Nous venons de citer l'exemple de coureurs à pied amateurs (marathoniens, 100 km et plus).
Or il est évident qu'il s'agit là d'une discipline sportive particulière, recelant sa propre
définition de «la forme», stade suprême de la santé, nécessitant des heures d'entraînement
quotidien. O' autres disciplines ont de toutes autres exigences, supposant un «état de forme»
totalement différent, donc une autre définition de la forme suprême de la santé, sorte d'état de
grâce physique et mentale et se réfèrent à d'autres racines historiques et culturelles. L'image
du corps du coureur de fonds (musclé, sec, dépourvu de graisse), celles du lutteur (musclé,
bien en chair et massif), de l'adepte du sumo (énorme) ou du body-builder (hypermusclé,
grand, sans un gramme de graisse) supposent des disciplines de vie, des idéaux de beauté et
de laideur aux antipodes les unes des autres. L'état psychologique nécessaire aux
entraînements, les préparations mentales aux compétitions sont d'une toute autre nature. Sans
multiplier les exemples, il apparaît que chaque discipline sportive comprend implicitement ou
explicitement une définition de la santé, une conception de l'homme sain physiquement et
mentalement. Cette définition renvoie à des normes et des valeurs qui peuvent coïncider ou
entrer en contradiction avec celles de la société dans laquelle elle est pratiquée, notamment
celles concernant la santé. Autrement dit, l'apprentissage, l'entraînement, la répétition de
mouvements jusqu'à l'acquisition de la perfection, les compétitions et les affrontements
successifs supposent l'intériorisation pratique et théorique de ces normes. Et chaque discipline
suppose une modification de la représentation de soi (comme être sain ou malsain) et des
autres.

Conclusions
Ces quelques réflexions visent à montrer que sous le consensus apparent autour de la valeur
santé, les définitions qu’en donnent les différents acteurs sociaux sont loin d’être identiques.
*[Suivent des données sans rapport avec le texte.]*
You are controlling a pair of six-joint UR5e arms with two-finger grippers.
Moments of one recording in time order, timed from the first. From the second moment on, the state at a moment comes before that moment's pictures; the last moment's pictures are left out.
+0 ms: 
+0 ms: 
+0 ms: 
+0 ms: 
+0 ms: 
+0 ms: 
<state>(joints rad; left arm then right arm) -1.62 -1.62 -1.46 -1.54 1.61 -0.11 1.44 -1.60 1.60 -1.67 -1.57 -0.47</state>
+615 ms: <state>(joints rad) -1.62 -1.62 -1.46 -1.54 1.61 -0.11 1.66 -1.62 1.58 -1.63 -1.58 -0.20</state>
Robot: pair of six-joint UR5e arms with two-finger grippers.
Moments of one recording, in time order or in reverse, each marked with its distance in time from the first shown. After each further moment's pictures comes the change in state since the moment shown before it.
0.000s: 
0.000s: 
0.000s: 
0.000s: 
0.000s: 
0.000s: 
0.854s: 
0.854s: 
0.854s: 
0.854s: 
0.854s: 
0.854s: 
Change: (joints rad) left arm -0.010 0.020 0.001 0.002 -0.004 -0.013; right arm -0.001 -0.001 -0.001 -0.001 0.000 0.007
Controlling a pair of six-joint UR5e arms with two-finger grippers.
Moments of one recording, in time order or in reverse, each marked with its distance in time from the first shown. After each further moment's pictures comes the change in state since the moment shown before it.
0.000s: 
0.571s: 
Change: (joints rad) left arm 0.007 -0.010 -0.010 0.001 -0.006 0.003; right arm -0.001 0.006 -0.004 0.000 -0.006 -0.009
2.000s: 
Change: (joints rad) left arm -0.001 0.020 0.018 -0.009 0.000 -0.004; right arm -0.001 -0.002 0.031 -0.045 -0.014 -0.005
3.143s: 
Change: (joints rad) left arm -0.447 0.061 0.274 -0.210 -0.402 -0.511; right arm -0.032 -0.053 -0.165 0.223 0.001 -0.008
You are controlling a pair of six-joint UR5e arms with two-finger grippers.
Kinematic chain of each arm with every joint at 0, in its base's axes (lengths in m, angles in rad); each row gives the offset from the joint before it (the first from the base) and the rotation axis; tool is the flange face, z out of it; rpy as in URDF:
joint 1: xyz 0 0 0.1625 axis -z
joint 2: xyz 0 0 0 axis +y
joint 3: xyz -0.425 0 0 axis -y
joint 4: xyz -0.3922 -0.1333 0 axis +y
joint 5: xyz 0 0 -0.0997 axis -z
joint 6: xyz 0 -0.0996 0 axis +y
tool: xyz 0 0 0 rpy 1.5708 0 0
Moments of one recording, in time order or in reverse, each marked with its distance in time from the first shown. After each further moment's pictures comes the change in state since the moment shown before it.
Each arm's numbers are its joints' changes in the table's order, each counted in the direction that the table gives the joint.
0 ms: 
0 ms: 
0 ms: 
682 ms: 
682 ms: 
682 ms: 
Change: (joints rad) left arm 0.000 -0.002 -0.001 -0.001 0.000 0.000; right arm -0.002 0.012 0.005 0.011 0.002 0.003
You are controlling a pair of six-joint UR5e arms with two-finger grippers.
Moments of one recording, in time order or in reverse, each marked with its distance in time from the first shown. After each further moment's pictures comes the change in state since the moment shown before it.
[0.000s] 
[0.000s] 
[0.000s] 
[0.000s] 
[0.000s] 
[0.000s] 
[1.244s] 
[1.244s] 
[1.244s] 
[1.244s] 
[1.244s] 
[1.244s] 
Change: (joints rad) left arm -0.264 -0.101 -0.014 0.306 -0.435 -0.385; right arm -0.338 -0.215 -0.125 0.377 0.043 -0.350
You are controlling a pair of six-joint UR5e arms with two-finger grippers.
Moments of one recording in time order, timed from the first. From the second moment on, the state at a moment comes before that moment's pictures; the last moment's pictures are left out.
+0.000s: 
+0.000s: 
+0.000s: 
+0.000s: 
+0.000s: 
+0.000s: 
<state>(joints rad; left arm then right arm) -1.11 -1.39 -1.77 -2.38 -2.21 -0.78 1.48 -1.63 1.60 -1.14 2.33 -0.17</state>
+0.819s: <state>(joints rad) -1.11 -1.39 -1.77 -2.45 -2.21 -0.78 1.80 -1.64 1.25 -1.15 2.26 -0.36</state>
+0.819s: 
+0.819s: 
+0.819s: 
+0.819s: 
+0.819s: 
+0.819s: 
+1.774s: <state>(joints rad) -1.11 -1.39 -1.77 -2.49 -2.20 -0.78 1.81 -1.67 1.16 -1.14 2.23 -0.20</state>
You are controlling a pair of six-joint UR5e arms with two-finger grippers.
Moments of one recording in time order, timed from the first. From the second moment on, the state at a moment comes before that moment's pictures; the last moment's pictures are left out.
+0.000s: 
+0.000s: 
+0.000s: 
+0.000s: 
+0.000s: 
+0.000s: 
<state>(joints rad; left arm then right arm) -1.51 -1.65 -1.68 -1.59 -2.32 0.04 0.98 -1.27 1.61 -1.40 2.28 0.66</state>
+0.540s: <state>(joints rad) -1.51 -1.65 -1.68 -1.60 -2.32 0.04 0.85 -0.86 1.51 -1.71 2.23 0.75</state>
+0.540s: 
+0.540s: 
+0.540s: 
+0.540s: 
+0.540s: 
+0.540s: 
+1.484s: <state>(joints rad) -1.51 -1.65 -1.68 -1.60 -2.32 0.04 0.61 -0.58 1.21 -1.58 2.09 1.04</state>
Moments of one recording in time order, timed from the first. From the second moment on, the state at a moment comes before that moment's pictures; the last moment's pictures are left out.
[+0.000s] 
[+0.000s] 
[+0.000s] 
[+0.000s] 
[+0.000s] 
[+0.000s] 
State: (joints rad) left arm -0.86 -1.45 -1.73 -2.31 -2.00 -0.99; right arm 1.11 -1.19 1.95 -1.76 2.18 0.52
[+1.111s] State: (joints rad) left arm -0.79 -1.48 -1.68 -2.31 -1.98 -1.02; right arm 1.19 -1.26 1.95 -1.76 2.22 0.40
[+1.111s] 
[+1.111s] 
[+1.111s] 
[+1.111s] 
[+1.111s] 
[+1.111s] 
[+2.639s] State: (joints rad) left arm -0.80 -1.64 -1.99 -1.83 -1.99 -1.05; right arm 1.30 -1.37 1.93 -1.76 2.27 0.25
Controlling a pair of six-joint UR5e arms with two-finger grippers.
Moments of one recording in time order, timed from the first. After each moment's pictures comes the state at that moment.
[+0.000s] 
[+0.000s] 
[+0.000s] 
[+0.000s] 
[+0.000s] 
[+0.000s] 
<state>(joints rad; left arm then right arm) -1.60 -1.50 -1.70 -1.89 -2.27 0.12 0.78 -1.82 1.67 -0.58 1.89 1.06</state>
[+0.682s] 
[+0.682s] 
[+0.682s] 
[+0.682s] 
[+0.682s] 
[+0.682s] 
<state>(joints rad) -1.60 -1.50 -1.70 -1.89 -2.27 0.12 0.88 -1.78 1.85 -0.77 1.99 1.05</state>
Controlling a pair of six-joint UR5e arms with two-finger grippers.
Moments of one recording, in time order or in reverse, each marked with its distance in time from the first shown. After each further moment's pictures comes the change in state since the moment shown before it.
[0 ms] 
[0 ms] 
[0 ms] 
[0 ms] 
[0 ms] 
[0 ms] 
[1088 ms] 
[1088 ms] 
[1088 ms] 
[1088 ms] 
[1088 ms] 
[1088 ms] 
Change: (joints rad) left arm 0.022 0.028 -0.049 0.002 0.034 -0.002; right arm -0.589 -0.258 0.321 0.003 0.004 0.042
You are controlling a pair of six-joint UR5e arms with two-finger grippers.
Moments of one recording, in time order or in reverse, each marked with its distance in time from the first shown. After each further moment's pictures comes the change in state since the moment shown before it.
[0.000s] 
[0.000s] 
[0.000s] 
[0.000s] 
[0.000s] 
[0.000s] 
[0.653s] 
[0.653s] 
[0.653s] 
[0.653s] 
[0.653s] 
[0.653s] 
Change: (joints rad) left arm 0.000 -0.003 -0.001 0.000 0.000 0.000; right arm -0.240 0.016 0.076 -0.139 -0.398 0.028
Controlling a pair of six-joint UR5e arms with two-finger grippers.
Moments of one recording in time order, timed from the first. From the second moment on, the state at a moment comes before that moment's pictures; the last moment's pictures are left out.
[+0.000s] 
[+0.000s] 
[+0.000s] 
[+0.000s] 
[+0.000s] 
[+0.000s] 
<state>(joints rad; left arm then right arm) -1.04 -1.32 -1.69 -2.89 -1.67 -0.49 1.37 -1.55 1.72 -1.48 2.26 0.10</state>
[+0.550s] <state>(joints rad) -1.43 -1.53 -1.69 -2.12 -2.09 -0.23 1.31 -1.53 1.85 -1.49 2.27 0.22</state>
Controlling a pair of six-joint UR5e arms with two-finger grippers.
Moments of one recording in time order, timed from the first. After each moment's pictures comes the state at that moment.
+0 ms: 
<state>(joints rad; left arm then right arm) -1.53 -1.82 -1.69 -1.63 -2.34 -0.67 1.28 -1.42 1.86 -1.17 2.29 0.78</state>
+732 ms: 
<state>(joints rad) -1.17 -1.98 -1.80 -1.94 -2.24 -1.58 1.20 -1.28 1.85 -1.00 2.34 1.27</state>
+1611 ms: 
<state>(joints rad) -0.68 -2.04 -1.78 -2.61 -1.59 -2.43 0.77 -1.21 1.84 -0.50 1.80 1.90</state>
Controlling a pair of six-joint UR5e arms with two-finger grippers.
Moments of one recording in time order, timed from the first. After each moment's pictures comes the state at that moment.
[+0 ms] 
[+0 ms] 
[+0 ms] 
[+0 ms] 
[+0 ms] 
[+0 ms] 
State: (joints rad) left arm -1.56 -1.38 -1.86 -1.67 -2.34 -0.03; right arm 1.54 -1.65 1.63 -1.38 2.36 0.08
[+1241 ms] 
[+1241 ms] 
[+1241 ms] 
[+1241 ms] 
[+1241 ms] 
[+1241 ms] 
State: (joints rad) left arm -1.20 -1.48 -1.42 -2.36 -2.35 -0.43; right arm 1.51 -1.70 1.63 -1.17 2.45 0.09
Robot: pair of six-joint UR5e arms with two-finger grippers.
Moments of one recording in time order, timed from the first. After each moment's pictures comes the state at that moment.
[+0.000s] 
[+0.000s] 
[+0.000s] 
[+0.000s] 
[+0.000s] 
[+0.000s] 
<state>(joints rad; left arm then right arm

Les recherches mériteraient d'être poussées plus loin tant du côté des définitions médicales -
prenant en compte les médecines parallèles, non-occidentales présentes dans nos sociétés -
que du côté des disciplines sportives. Ceci nous permettrait non seulement de mieux
comprendre la signification du succès de certaines médecines, de l'engouement pour certains
sports et de l'abandon d'autres, mais aussi d'approcher le noeud d'injonctions et de pratiques
contradictoires dans lequel sont pris nos corps et nos vies.